Clojure seems to be very easy to pick up, things seem very intuitive, like the other day I was wondering, how to return a default value from a map if the key is not found and there is was right there in the api.

(map key default-value)

So simple! I was easily able to extend the examples that came with the peepcode screencast. Anyways I have started on this path, let’s see where it goes.

Update 2009/12/03

– Looked at the Clojure source code, looks squeaky clean, I applied to become a member so that I can expand on the test coverage, hopefully they will accept me.

-It is (load-file “hello.clj”) and not load-file “hello.clj” , I keep forgetting that and after a few mins I realize it.

Language wars are the new IDE wars

(I feel really sorry for Managers, every programmer has his/her favorite programming language and is trying to sneak it into the system. And you know what, it is already in your code base, sorry but that’s the truth and whatever side you take, you will end up loosing. )
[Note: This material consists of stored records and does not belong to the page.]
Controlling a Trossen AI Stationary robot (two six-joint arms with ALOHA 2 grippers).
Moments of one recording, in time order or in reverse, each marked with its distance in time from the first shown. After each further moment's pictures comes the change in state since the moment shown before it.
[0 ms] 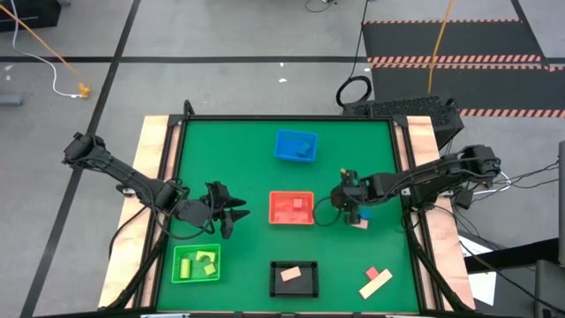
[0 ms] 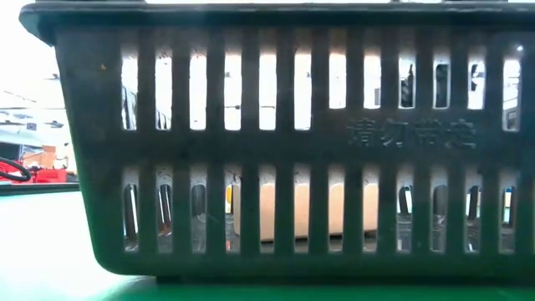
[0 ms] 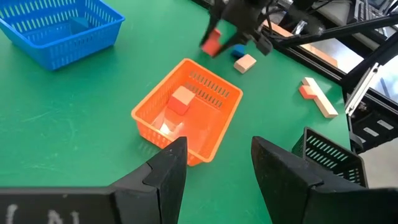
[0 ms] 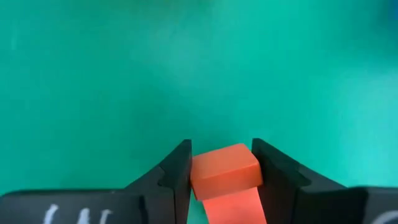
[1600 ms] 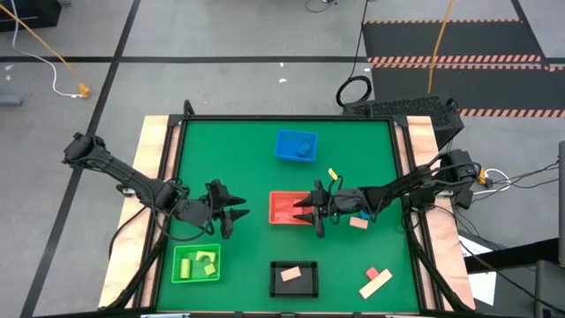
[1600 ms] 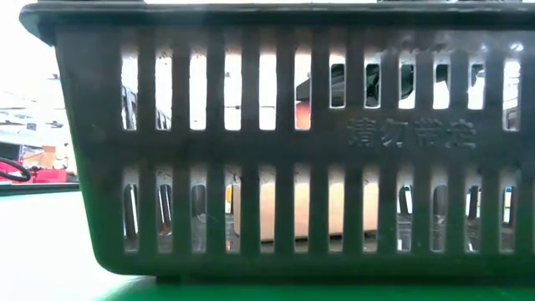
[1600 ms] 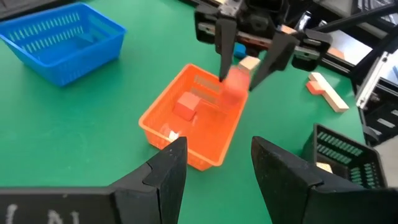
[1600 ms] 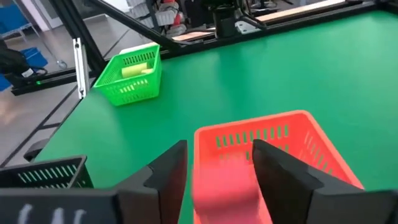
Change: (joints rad) left arm 0.000 0.000 0.000 0.002 -0.021 0.085; right arm 0.052 0.234 -0.120 1.328 -0.117 0.295
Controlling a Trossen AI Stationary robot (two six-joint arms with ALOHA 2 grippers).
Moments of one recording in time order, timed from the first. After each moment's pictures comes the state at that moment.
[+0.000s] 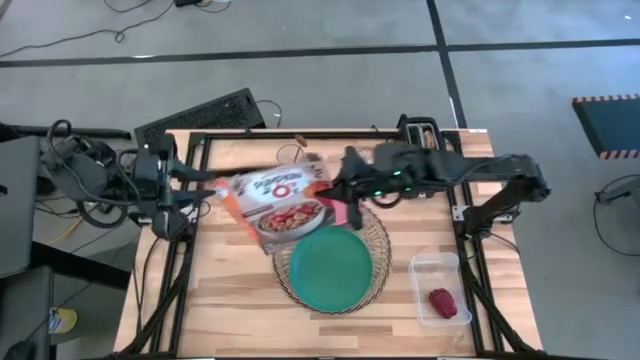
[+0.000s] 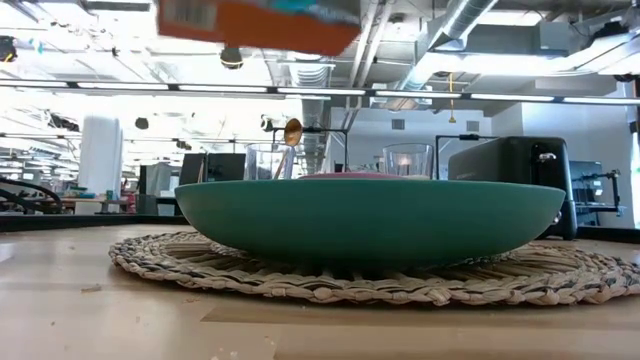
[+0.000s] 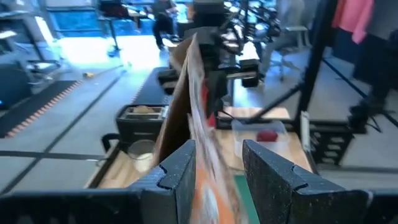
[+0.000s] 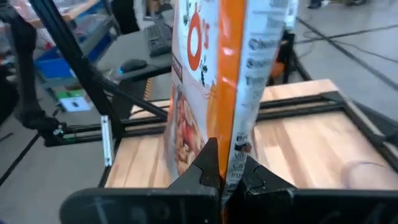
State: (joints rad) left arm -0.68 1.05 1.77 -1.05 -0.80 -0.23; right arm 0.07 1.47 1.64 -0.45 0.03 0.19
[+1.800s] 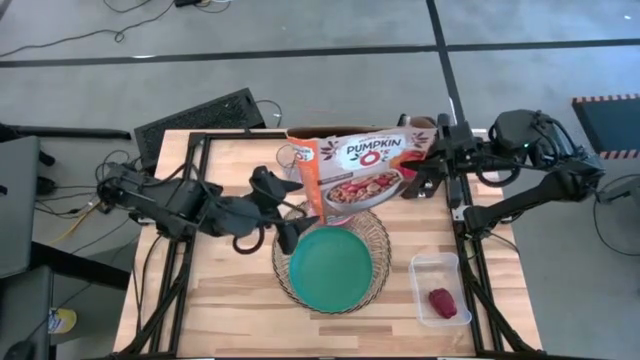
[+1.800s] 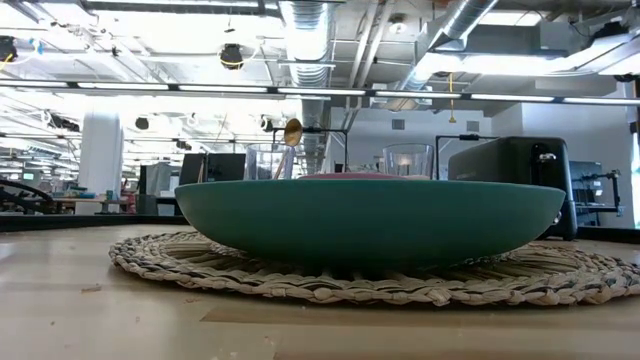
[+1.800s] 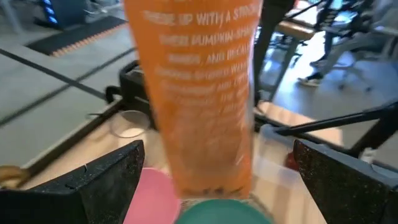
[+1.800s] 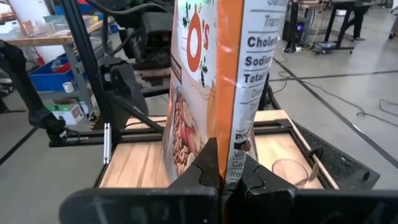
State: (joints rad) left arm -0.35 1.51 1.77 -0.73 -0.68 -0.50; right arm 0.10 1.06 1.64 -0.73 0.13 0.08
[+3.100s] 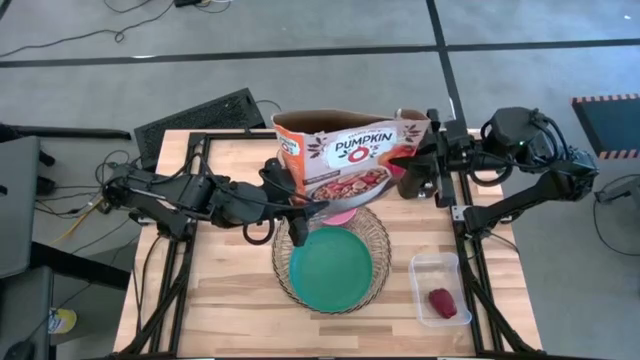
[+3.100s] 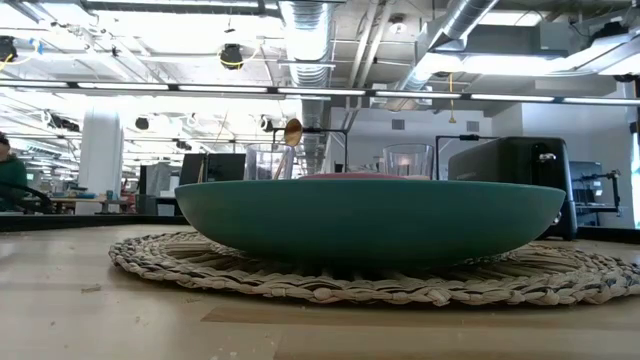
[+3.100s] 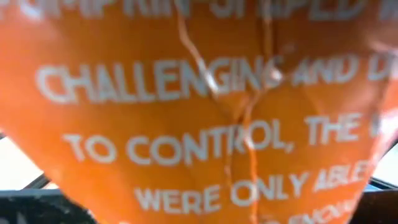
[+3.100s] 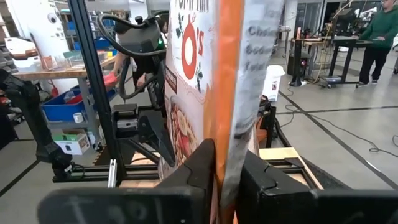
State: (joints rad) left arm -0.29 1.54 1.77 -0.61 -0.61 -0.39; right arm 0.10 1.12 1.64 -0.53 0.10 0.06
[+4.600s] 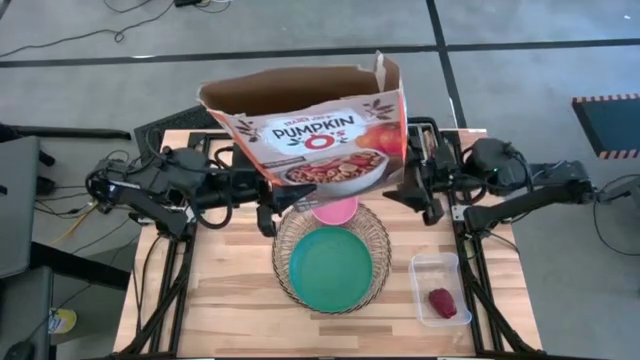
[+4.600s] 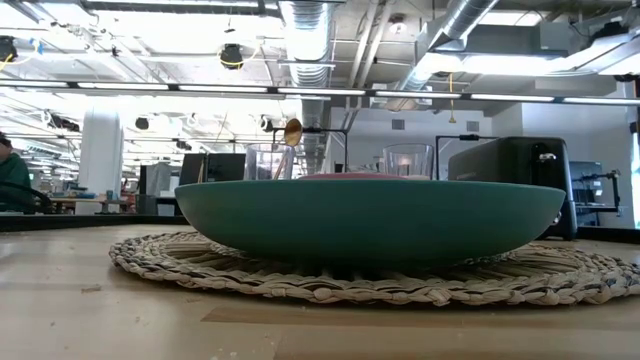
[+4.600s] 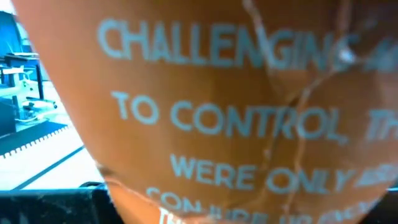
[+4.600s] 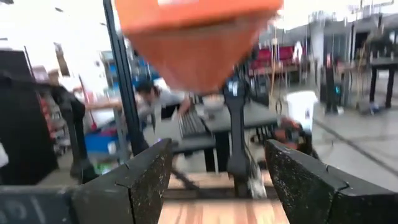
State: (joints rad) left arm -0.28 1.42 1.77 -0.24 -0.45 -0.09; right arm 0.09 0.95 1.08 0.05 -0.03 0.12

I think people used to have IDE wars cause they only had one primary language to work with, but now with the explosion of languages and almost all of them having some port that runs on the JVM everyone is either trying to sneak it in or advertise the virtues of using it. And that ultimately results in a passionate email war.
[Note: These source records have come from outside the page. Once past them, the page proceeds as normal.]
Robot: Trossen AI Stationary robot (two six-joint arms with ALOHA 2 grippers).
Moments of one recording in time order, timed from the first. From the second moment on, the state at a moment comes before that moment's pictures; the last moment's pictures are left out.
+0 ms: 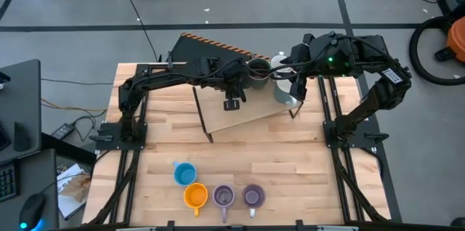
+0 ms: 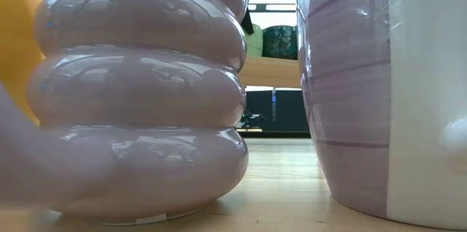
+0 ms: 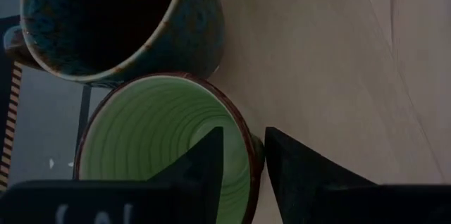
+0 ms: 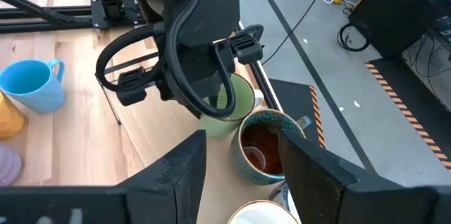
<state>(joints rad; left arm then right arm) 0.20 1.95 2.02 -1.04 -0.19 0.28 0.00 1.49 2.23 -1.42 0.37 0.05</state>
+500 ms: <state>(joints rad) 0.20 1.95 2.02 -1.04 -0.21 0.24 0.00 1.49 2.23 -1.41 0.37 0.05</state>
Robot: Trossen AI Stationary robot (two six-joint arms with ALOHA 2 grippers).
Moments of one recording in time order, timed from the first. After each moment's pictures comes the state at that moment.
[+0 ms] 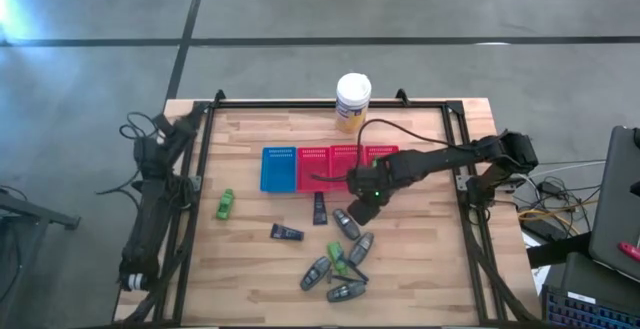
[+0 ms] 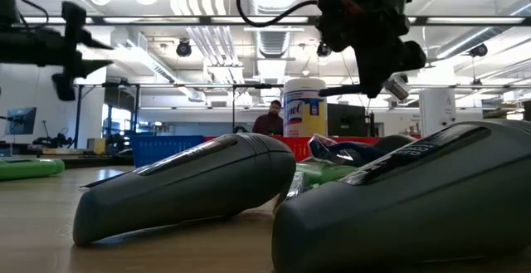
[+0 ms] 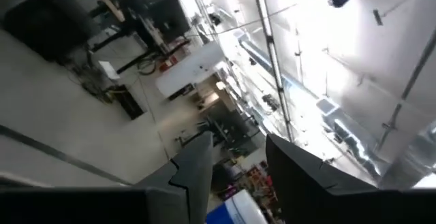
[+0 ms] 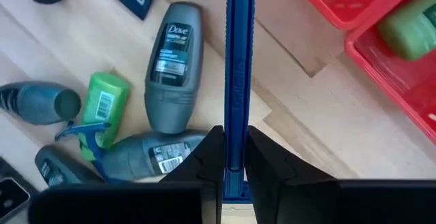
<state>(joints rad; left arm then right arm) 1.43 0.07 0.05 0.26 0.41 -1.09 0.08 1.66 1.29 -0.95 -0.11 0.92</state>
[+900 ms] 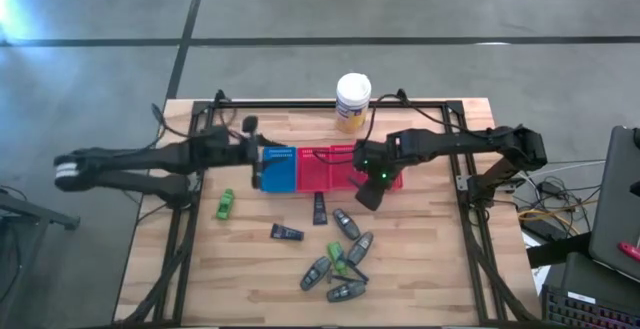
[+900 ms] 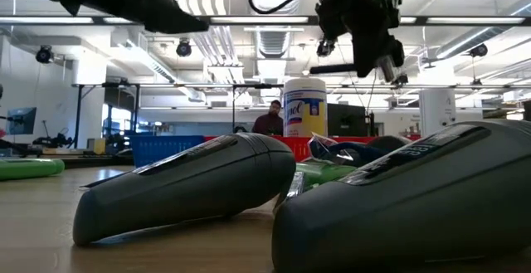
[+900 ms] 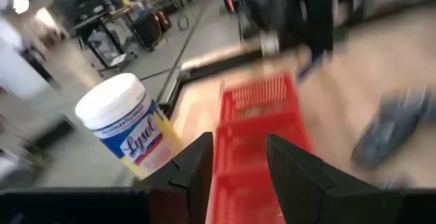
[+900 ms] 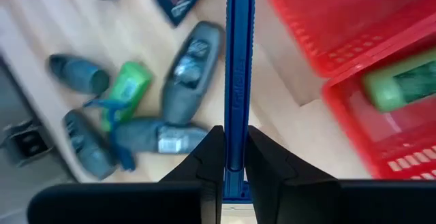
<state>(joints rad) 0.19 0.89 0.58 0.11 -0.02 0.43 -0.07 1.57 1.29 -0.96 -0.27 0.60</state>
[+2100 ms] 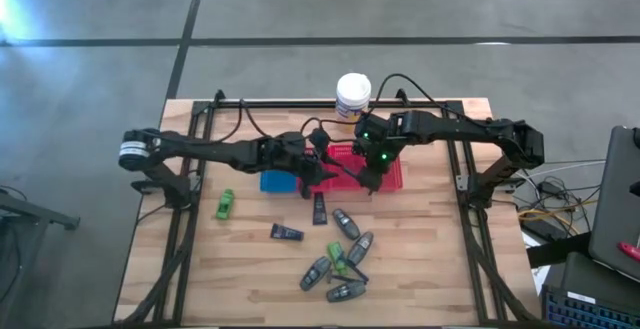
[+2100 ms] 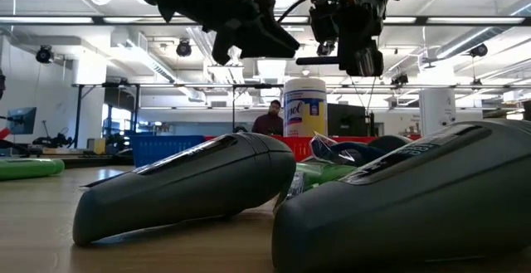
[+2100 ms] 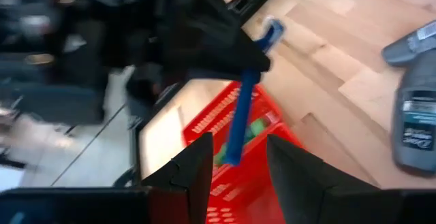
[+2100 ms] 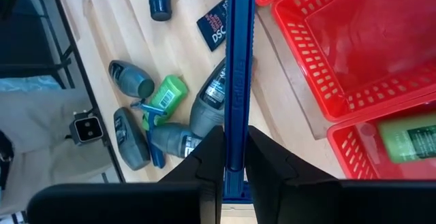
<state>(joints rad) 0.11 1.56 1.04 0.15 0.07 0.84 -0.24 1.57 1.29 -0.89 -0.50 0.40</state>
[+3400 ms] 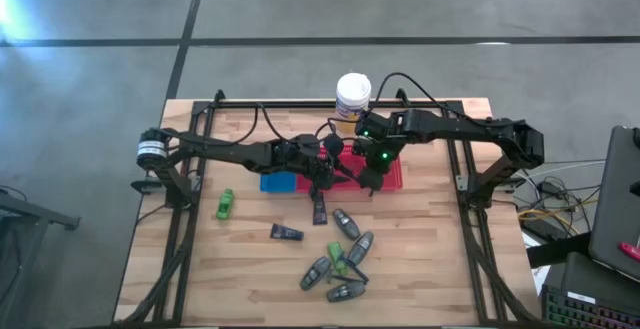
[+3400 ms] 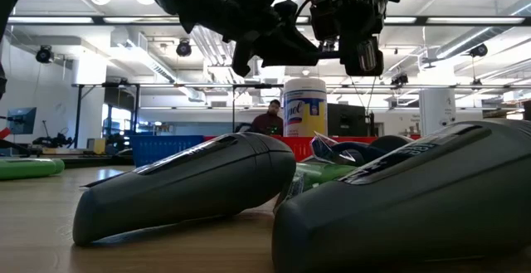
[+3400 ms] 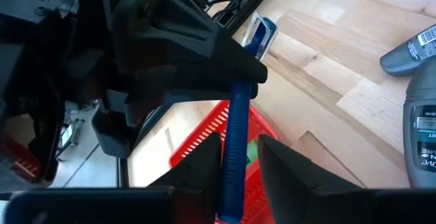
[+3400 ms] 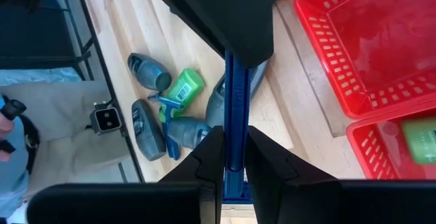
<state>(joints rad) 0.10 1.69 1.13 0.19 0.14 0.89 -0.26 1.57 1.29 -0.89 -0.58 0.40</state>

And of course if you have, somehow magically gotten past that there is always the discussion on the best IDE for that language, hehehe let the wars continue.

Doing evil things, overriding jar location in Maven

Every once in a while you are stuck in a situation where you just cannot add a jar into the repository but you still want to use maven, there is a work around. In the old maven 1.x you had to do this using the project properties now it is even easier just add a dependency  like below and add the jar to the ${basedir}/lib folder. The system tag was created for a totally different purpose, but here we are using it for our overriding jar locations.

<dependency>
 <groupId>pircbot</groupId>
 <artifactId>pircbot</artifactId>
 <version>1.0</version>
 <scope>system</scope>
 <systemPath>${basedir}/lib/pircbot-1.0.jar</systemPath>
 </dependency>

Jruby Blues

Man today was one of those days, I am about to give up on Jruby. Don’t get me wrong I absolutely love the idea of Jruby, great way to sneak in Ruby into the enterprise. But I don’t think it is quite there yet.

If you want to use Jruby and Spring all you got do is include these dependencies into your pom file.

<dependency>
<groupId>org.springframework</groupId>
<artifactId>spring</artifactId>
<version>2.5</version>
<scope>compile</scope>
</dependency>
<dependency>
<groupId>org.jruby</groupId>
<artifactId>jruby-complete</artifactId>
<version>1.0.3</version>
<scope>compile</scope>
</dependency>
<dependency>
<groupId>cglib</groupId>
<artifactId>cglib-nodep</artifactId>
<version>2.1_3</version>
<scope>compile</scope>
</dependency>

And it works great,……………as long as you don’t have to use Hibernate. It just so happens that Jruby uses asm-2.2.3.jar file and Hibernate uses asm-1.5.3 and apparently the api is very different between these two versions, result is

java.lang.NoSuchMethodError: net.sf.cglib.core.Signature.(Ljava/lang/String;Lnet/sf/cglib/asm/Type;[Lnet/sf/cglib/asm/Type ; ) V

Man this is frustrating, I spent all day trying to work around the problem but no go. Now here is the kicker, it works perfectly fine in eclipse and I am using maven 2 ide .

I spoke with my colleague (Tim) about this and he thinks it works because of OSGI which allows different jar’s depend on different versions of other jars.